What Really Drives Equity Performance?
Research* shows that there are three factors that determine the returns from Shares in the long term, and two factors that determine returns from fixed interest, as follows:-
Shares
Market - Shares generally have higher expected returns than fixed interest. Size - Small company shares generally have higher expected returns than large company shares. Price - Lower-priced "value" shares have higher expected returns than higher-priced "growth" shares.
Fixed Interest Securities
Maturity Longer-term instruments are riskier than shorter-term instruments. Default Instruments of lower credit quality are riskier than instruments of higher credit quality.

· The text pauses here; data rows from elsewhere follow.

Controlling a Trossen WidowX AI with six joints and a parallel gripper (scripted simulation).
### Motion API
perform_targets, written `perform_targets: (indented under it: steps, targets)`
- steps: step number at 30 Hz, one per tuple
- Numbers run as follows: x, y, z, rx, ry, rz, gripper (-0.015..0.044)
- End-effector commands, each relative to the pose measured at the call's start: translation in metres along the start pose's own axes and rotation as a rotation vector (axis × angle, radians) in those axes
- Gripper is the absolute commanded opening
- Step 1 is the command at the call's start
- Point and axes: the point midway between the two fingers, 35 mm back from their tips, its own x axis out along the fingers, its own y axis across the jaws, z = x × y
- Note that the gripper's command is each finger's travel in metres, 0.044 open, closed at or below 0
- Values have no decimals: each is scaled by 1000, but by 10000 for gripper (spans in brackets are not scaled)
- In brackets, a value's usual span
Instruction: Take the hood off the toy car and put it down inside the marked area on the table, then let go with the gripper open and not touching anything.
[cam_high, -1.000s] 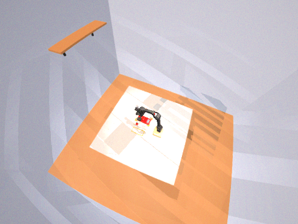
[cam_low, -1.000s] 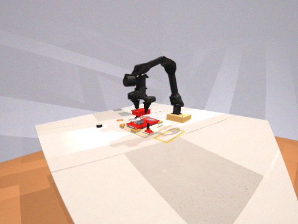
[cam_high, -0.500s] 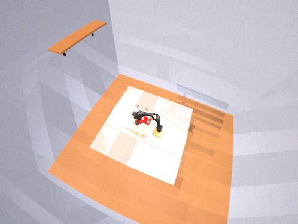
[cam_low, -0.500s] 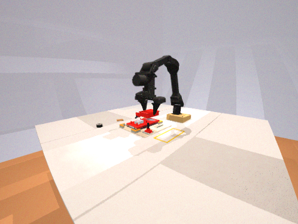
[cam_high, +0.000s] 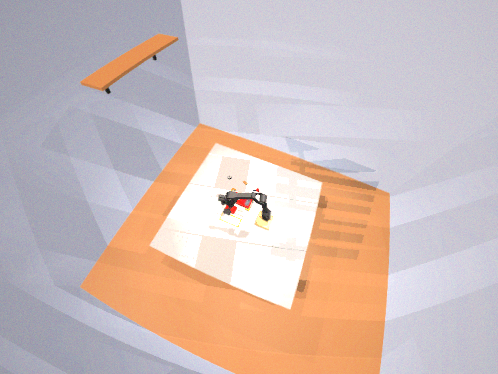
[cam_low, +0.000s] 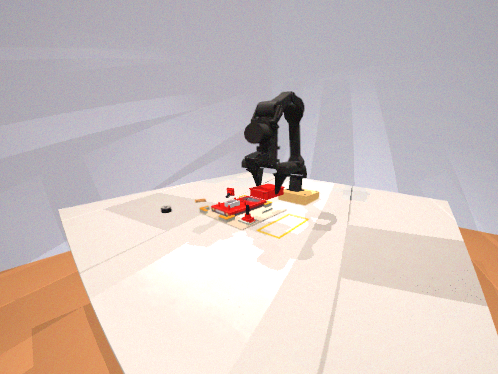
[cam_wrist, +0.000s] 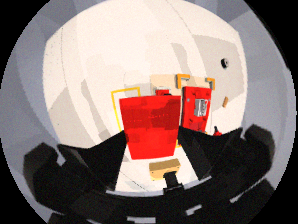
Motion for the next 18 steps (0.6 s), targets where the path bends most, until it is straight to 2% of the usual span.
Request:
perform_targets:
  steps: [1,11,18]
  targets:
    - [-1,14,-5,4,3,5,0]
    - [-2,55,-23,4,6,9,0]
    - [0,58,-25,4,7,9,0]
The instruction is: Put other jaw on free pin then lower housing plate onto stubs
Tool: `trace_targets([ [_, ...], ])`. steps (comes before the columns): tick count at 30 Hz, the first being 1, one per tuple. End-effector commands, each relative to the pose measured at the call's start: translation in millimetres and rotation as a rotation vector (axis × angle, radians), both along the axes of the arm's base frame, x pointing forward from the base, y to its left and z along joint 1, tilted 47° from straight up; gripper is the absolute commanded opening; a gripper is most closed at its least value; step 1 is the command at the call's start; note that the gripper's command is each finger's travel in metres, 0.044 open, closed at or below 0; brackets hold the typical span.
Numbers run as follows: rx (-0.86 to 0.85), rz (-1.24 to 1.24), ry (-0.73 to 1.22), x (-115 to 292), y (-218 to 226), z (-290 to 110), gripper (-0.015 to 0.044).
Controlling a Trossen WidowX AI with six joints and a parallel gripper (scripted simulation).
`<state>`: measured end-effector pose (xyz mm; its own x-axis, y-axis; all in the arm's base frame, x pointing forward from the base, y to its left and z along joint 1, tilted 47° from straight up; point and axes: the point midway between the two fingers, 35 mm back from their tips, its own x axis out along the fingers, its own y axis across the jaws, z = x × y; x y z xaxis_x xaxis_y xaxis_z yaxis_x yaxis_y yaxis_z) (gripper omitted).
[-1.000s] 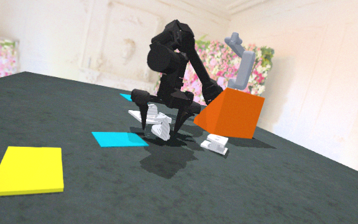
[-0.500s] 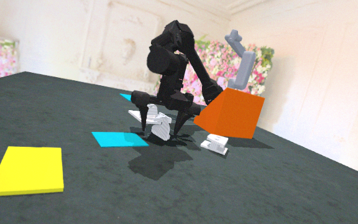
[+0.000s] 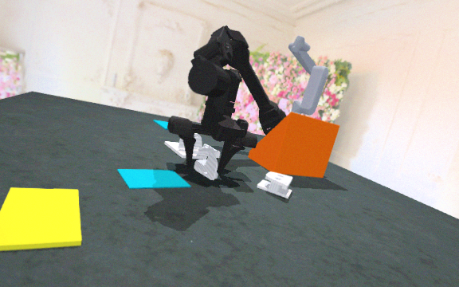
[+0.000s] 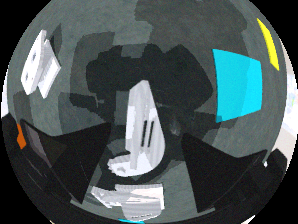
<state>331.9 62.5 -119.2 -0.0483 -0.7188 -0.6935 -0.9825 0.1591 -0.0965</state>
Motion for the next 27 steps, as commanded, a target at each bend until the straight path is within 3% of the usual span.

* Source “The Cross Section of Expected Stock Returns,” Journal of Finance 47, no.2 (June 1992):427-65.
So what does this mean and why is it relevant?
According to the Dimensional 2006 Matrix book of returns, £1 invested between 1956 and 2006 would have grown to:-
£416 if it was invested in the FTSE All-Share
£2,428 if it was invested in Smaller Companies
(Small Index data simulated by Dimensional before 1981 data provided by London Business School)
Over a different time period, due to data unavailability, £1 invested from 1975 to 2006 would have grown to:-
£94 if it was invested in Growth Companies.
£220 if it were invested in Value Companies.
BPH Wealth Management's Passive Approach recognises these different asset classes and identifies which have historically outperformed and weights the portfolio accordingly.